Stored items from a collection:

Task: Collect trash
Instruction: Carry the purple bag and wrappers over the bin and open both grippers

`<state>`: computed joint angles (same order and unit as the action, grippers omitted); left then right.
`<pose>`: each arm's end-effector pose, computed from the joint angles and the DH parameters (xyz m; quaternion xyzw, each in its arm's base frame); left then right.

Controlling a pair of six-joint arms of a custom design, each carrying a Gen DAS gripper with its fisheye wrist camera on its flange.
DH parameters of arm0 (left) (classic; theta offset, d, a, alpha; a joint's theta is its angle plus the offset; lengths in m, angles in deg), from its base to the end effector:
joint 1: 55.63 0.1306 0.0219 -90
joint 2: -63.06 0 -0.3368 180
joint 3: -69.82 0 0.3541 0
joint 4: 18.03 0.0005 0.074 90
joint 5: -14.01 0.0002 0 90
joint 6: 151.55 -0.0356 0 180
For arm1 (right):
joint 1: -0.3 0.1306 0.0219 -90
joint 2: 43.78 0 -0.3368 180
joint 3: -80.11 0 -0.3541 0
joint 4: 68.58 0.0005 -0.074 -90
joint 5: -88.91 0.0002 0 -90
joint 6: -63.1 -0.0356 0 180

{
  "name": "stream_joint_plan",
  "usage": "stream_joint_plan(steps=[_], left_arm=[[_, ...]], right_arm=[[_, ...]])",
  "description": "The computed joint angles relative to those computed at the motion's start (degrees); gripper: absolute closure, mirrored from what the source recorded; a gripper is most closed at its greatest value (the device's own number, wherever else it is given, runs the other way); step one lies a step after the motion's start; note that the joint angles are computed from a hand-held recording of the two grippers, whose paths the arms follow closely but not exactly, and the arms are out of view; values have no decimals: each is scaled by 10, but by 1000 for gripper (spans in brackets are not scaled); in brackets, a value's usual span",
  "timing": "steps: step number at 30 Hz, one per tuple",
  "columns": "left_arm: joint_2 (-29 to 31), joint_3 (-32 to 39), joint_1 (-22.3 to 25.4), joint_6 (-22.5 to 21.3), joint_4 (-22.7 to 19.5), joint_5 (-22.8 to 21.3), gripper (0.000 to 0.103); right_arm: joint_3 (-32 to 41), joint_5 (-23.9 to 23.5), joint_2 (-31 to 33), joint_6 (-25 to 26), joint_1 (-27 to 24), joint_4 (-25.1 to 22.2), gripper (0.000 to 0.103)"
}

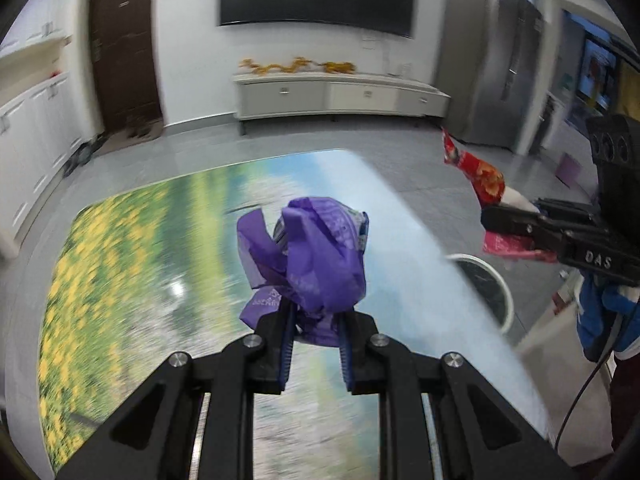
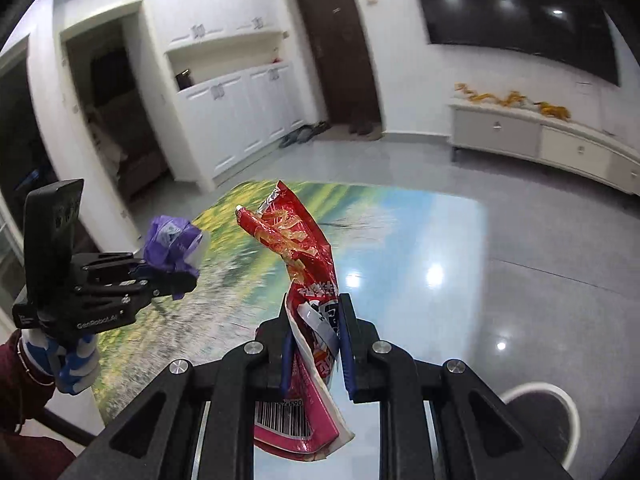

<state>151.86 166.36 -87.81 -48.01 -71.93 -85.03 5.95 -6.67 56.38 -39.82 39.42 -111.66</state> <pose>0.3761 -0.2307 0.4361 0.1207 0.9174 -0.0772 0.3713 0.4019 0.3307 0.4305 -0.2240 0.8672 0.2334 0.3785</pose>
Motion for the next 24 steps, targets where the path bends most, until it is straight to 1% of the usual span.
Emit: stream_joint_plan(steps=[3, 5, 7, 10, 12, 16, 19, 23, 24], left_arm=[[59, 68, -39, -11, -13, 3, 85], [104, 119, -61, -20, -23, 9, 85], [155, 178, -81, -28, -38, 17, 85], [240, 281, -110, -41, -72, 25, 85], [299, 355, -126, -47, -98, 29, 85], [404, 495, -148, -48, -152, 33, 85], [467, 583, -157, -47, -191, 30, 85], [526, 668, -162, -51, -229, 27, 85], [551, 707, -163, -50, -248, 27, 85]], right_arm=[[-59, 24, -55, -12, -32, 8, 85], [-101, 41, -93, -26, -63, 8, 85], [-135, 50, -121, -39, -93, 7, 85], [-173, 66, -142, -56, -131, 0, 85], [-198, 62, -150, -72, -159, 1, 85], [-249, 42, -157, -100, -206, 18, 85], [-274, 25, -157, -113, -232, 29, 85], [-295, 8, -155, -121, -257, 36, 85], [-297, 3, -149, -123, -261, 38, 85]])
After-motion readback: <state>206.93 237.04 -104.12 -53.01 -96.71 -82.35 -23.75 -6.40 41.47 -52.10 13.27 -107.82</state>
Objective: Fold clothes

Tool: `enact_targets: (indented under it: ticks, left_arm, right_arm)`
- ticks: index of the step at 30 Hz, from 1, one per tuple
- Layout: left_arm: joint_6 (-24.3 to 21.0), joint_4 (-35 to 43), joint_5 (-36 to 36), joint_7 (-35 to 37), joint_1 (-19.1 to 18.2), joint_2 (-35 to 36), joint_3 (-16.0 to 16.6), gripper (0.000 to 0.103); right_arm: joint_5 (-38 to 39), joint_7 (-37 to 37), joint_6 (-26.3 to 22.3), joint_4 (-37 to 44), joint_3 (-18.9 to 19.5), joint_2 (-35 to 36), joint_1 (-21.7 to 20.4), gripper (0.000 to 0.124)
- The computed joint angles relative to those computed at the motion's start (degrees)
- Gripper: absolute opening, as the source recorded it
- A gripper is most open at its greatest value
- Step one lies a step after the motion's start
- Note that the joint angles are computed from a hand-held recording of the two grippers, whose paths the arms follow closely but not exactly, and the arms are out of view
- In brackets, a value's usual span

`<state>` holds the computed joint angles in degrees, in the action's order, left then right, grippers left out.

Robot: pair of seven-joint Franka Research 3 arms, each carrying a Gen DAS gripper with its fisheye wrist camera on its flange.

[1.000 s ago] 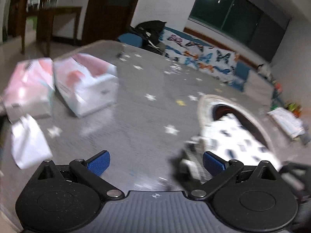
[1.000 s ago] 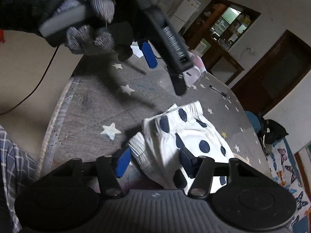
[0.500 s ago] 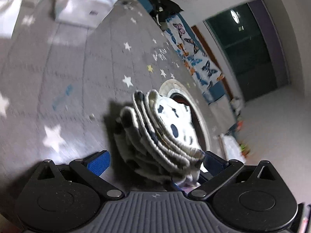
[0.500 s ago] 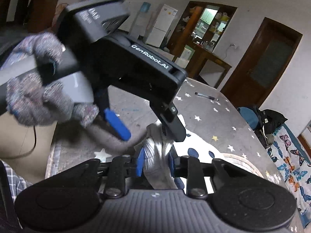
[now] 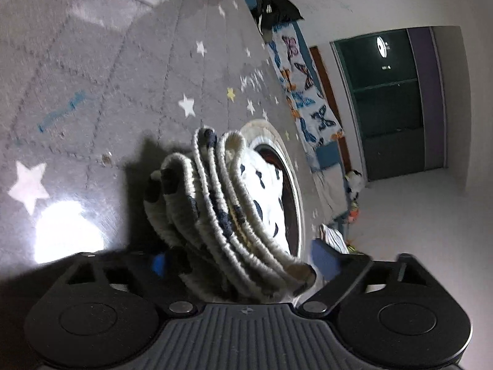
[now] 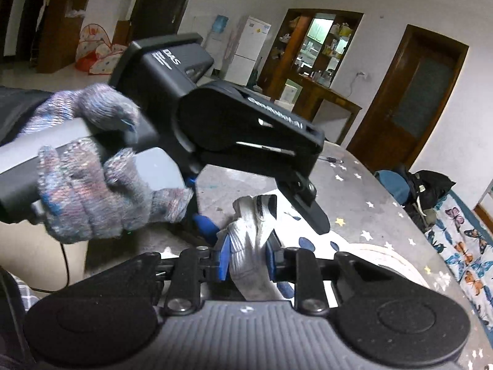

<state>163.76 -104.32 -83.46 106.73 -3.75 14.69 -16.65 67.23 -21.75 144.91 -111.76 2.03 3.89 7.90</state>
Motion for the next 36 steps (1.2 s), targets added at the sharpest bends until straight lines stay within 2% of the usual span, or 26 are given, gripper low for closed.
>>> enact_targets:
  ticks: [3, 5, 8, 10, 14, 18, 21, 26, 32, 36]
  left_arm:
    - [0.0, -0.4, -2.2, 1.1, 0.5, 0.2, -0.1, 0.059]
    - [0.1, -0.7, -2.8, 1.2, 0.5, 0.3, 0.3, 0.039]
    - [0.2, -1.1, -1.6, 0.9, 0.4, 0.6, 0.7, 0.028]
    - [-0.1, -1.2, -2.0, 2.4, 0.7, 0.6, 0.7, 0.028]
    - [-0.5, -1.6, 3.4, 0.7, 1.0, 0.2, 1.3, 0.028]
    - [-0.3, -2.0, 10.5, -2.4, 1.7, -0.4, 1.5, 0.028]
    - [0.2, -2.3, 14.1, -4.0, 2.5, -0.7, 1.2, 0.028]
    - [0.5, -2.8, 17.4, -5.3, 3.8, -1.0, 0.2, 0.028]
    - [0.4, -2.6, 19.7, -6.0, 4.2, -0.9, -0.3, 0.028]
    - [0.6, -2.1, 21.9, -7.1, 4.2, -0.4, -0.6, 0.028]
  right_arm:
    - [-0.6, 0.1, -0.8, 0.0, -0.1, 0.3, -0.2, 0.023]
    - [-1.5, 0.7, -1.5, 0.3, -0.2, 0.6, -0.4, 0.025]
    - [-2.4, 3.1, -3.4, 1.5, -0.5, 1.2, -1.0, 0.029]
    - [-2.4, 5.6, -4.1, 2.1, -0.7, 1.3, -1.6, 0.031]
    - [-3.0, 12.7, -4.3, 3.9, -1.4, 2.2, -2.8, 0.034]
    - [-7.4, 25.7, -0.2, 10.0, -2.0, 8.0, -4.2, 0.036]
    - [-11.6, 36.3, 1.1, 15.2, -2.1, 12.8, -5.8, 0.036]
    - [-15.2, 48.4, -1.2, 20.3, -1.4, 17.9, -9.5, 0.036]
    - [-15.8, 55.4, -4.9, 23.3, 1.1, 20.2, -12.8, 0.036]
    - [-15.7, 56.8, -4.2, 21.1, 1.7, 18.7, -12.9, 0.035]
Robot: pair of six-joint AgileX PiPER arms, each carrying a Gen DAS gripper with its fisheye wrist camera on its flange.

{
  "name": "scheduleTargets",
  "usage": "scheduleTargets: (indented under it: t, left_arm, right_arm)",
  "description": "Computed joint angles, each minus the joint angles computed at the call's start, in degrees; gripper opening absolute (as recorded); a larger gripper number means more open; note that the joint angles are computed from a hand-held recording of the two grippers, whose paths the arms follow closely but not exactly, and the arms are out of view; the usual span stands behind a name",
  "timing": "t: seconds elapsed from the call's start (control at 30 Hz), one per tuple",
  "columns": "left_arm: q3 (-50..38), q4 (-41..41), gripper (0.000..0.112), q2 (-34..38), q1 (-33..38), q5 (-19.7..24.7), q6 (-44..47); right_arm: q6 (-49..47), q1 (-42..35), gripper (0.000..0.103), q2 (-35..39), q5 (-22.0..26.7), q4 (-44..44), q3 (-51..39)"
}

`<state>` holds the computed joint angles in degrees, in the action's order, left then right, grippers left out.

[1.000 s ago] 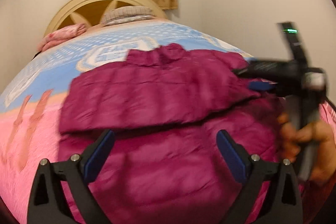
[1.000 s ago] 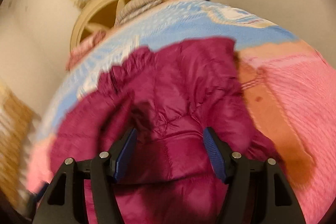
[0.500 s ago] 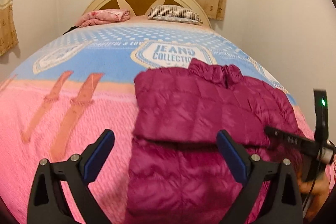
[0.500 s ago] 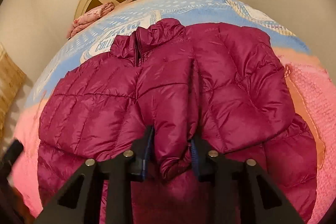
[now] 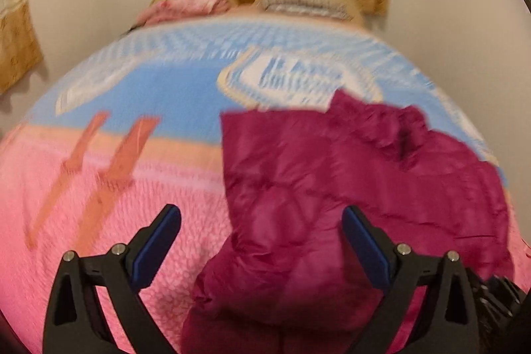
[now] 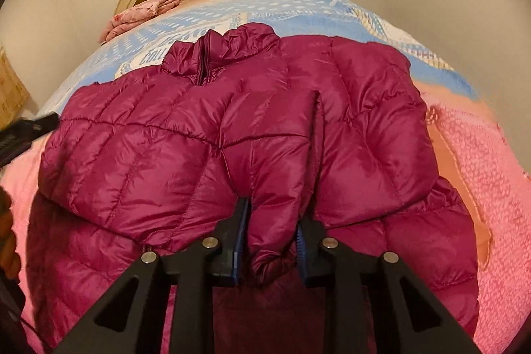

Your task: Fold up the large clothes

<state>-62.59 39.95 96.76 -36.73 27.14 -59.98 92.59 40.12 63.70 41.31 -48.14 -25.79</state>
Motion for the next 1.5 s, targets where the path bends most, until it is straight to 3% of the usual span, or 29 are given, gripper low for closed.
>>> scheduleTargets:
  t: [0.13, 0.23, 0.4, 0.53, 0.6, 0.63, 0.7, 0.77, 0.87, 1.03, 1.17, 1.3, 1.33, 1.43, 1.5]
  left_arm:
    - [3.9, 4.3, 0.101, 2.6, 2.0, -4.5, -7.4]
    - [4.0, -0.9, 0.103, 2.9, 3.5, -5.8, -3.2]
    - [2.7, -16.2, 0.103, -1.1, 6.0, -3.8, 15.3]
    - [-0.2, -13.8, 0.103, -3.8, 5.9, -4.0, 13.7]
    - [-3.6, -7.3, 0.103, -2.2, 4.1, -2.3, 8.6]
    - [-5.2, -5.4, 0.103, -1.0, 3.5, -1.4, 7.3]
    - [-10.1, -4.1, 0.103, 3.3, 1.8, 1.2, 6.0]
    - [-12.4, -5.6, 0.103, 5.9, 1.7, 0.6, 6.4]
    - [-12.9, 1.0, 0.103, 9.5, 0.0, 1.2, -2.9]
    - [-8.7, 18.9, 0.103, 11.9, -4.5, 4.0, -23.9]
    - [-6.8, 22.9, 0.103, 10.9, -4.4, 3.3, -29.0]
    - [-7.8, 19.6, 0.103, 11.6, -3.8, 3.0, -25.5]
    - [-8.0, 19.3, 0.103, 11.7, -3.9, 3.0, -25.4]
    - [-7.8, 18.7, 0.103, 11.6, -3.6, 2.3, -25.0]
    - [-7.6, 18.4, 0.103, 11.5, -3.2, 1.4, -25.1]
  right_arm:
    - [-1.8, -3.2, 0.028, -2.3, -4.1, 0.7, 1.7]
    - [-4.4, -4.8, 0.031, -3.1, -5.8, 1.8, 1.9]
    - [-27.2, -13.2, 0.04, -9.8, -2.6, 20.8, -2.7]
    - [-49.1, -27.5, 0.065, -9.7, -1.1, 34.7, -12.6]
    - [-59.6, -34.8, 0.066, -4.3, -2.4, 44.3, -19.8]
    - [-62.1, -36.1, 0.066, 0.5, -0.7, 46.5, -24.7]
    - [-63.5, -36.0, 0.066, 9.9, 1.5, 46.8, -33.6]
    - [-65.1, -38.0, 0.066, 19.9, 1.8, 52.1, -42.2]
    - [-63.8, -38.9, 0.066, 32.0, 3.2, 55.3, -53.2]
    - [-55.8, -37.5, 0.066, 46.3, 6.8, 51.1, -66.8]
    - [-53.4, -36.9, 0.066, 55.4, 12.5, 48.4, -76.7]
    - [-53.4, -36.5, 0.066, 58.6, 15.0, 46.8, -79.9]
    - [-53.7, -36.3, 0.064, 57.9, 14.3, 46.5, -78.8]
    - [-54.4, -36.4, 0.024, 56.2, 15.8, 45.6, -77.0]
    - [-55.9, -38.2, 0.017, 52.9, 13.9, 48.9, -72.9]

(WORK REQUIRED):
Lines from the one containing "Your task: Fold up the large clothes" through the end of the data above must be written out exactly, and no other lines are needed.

(TASK OUTPUT):
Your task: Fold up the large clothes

<state>-62.59 39.95 96.76 -36.73 27.14 -59.98 92.59 40.12 63.70 41.31 -48.14 -25.79</state>
Motion for the next 1.5 s, targets where the path bends most, until it is straight to 3% of the usual span, or 29 are given, gripper low for closed.
>>> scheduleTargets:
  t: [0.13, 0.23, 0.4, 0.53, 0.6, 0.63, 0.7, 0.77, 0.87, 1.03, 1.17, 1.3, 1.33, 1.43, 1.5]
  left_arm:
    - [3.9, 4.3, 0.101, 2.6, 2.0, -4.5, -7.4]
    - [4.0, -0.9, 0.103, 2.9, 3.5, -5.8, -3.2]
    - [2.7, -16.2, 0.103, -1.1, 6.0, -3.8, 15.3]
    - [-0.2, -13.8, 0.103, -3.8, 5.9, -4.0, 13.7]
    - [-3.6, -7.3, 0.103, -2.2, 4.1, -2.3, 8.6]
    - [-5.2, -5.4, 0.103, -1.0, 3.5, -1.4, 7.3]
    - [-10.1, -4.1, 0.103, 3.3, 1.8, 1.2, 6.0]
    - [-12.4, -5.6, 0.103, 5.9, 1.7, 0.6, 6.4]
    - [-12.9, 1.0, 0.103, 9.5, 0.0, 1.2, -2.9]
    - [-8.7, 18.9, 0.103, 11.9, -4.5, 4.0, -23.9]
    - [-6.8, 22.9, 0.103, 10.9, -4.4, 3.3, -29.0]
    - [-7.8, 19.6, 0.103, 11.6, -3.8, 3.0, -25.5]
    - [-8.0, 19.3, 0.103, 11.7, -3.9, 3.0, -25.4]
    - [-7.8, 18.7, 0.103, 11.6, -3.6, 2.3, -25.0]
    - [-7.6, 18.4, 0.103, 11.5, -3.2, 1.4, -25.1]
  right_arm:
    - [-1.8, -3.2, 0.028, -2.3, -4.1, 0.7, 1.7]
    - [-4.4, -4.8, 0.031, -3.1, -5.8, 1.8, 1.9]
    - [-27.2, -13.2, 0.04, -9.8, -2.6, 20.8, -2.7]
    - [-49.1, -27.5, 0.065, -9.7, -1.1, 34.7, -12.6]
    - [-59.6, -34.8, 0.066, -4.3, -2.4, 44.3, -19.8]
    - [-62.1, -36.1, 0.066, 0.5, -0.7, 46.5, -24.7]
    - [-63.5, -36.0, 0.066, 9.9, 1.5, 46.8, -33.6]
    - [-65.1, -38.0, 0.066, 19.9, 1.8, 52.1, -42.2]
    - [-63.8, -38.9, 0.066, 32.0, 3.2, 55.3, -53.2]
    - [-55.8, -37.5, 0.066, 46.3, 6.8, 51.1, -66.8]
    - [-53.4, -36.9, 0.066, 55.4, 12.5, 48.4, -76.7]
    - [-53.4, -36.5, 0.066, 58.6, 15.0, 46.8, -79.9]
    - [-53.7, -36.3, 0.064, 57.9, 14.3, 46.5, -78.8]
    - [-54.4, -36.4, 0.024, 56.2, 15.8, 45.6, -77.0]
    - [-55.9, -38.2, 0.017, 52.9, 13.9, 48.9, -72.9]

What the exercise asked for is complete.